Una foto segnaletica d'archivio dell'ex Br Maurizio Di Marzio (Ansa)
Una foto segnaletica d'archivio dell'ex Br Maurizio Di Marzio (Ansa)

Roma, 20 luglio 2021 - Maurizio Di Marzio è già libero a Parigi, l'ultimo ex terrorista rosso, che mancava alla lista dell'operazione internazionale di fine aprile "Ombre rosse" della Polizia italiana e francese, che portò all'arresto di sette ricercati per terrorismo, è tornato a casa. Di Marzio, fermato dalla gendarmi ieri mattina a seguito della richiesta di estradizione inoltrata dall'Italia, ora ha l'obbligo di firma ogni 15 giorni. 

Solo stamane Giovanna Zugaro, la 72enne compagna del prefetto Nicola Simone, morto lo scorso marzo a Roma e negli anni '80 gravemente ferito durante un tentativo di sequestro da parte delle Br, aveva salutato la notizia del fermo con parole di soddisfazione: "Finalmente è stato assicurato alla giustizia, meglio tardi che mai. Sono riusciti a prenderlo, e con la sua cattura, si chiude il cerchio. Sono contenta, e anche mio marito lo sarebbe, perché così si conclude una vicenda durata 40 anni, anche se per i gravi reati commessi non pagherà mai abbastanza". Ricordando il dolore con amarezza: "Era l'Epifania del 1982. Gli spararono tre proiettili in faccia, ma dopo un lungo ricovero si è salvato. Al contrario di altri colpiti dai terroristi ci è andata bene…".

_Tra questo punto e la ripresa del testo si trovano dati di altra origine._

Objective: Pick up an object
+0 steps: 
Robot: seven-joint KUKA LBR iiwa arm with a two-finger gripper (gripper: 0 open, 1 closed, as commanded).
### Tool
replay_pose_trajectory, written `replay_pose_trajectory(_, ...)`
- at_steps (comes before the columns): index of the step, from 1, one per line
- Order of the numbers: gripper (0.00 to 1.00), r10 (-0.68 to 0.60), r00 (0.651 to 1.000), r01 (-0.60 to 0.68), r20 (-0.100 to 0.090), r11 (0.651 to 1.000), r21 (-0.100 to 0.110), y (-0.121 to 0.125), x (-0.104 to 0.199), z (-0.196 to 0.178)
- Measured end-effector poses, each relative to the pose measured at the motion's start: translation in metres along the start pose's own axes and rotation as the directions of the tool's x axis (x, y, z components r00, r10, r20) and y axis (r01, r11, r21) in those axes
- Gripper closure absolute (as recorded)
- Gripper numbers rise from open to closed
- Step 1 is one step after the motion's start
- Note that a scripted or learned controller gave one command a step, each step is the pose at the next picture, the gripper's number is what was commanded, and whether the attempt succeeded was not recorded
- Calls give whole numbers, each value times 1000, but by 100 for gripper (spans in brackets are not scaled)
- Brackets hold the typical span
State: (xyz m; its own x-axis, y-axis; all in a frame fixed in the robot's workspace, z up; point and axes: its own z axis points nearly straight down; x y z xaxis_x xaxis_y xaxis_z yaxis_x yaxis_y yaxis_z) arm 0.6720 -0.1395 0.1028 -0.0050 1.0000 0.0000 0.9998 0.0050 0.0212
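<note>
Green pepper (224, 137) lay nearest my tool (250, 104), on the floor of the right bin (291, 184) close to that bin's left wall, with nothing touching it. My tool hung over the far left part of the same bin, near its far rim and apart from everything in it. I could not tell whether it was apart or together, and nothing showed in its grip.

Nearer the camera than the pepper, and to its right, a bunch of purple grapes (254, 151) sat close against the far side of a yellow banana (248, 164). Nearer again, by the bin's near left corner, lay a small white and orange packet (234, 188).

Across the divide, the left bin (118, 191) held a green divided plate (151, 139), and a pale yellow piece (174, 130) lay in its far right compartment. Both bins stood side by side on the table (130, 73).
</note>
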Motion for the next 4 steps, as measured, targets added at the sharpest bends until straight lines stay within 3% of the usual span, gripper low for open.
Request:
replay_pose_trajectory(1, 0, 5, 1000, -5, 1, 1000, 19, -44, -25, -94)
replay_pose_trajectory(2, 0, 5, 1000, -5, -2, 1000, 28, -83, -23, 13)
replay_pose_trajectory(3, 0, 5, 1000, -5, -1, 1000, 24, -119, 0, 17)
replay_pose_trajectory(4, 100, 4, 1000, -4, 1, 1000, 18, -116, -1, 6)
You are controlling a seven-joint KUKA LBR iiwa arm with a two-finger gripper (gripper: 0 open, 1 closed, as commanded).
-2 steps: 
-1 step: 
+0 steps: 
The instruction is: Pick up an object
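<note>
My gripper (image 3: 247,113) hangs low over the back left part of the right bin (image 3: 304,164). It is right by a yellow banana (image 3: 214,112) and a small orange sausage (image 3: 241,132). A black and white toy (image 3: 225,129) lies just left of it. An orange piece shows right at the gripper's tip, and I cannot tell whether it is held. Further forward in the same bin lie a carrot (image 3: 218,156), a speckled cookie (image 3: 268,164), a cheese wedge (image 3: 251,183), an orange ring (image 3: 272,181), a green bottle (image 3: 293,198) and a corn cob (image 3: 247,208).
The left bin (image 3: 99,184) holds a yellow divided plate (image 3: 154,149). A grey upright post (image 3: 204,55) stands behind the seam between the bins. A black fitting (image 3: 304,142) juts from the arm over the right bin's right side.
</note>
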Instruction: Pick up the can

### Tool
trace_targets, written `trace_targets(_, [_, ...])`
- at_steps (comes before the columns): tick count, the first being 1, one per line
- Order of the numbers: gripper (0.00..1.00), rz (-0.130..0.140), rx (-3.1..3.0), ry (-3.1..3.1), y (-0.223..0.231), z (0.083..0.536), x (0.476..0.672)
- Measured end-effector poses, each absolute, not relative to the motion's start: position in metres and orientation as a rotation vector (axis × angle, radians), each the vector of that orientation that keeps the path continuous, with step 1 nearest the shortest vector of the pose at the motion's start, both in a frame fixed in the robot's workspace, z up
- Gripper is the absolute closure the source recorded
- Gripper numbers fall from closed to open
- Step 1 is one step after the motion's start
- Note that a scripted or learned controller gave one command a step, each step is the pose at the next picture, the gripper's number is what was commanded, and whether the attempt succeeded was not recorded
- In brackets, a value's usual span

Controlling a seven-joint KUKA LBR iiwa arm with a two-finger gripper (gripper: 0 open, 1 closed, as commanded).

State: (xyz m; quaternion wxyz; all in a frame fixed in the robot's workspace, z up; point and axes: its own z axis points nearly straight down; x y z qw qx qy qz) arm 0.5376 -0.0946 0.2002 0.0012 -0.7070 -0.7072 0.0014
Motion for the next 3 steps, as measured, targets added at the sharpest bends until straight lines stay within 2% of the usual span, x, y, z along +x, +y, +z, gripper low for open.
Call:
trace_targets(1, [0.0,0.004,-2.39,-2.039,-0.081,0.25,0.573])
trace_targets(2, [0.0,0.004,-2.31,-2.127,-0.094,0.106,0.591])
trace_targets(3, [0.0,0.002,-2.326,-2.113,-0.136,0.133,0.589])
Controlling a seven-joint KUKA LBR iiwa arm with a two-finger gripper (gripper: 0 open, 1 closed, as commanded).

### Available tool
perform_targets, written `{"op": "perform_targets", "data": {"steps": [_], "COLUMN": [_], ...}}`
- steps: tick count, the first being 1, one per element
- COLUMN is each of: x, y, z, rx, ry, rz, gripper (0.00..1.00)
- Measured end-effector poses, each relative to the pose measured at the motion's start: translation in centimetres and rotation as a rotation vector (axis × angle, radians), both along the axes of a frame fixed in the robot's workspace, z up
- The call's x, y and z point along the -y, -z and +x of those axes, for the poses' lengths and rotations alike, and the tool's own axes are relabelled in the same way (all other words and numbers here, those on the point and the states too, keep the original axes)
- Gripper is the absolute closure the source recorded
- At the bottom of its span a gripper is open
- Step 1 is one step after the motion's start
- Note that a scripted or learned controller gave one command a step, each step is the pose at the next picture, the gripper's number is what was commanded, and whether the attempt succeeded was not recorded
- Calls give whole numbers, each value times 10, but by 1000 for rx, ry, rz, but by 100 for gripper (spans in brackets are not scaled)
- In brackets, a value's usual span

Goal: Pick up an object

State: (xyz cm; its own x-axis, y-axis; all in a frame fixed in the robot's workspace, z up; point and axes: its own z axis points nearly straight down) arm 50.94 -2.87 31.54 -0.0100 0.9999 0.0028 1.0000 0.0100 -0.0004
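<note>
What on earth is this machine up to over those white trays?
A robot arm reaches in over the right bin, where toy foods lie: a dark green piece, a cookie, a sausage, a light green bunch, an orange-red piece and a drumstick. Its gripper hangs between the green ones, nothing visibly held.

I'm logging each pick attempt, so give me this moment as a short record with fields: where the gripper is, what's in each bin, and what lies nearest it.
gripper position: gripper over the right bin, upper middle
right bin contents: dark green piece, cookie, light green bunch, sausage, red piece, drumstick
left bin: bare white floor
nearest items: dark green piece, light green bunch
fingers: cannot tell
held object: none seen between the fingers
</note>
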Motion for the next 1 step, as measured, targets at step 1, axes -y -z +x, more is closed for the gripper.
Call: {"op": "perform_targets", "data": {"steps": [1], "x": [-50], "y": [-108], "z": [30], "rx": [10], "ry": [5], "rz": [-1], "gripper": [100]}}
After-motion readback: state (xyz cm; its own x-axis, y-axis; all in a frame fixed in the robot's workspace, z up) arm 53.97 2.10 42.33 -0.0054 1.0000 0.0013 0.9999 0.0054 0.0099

Maurizio Di Marzio, 61 anni, militante delle Brigate rosse negli Anni di piombo, è stato condannato per diversi atti di terrorismo, e la sua pena non è ancora prescritta, ma sembrava caduta il 10 maggio, così la Corte d'Assise di Roma, con un provvedimento depositato l'8 luglio, lo ha rimesso tra i 'ricercati'. Di Marzio deve infatti ancora scontare cinque anni e nove mesi. La convalida dell'arresto, poco attesa da Roma, non è arrivata. Si spera non sparisca prima di mercoledì, che c'è la prima udienza di comparizione davanti alla Corte di Appello di Parigi, chiamata a decidere sulla sua eventuale custodia cautelare o, come avvenuto per gli altri nove ex terroristi arrestati, il rilascio sotto controllo giudiziario. 

Di Marzio a Parigi si era insediato all'inizio degli anni '90, e la polizia francese lo conosceva. Per decenni ha gestito un ristorante italiano. Oltre al ferimento di Simone il nome di Di Marzio è legato all'attentato al dirigente dell'ufficio provinciale del collocamento di Roma Enzo Retrosi, nel 1981.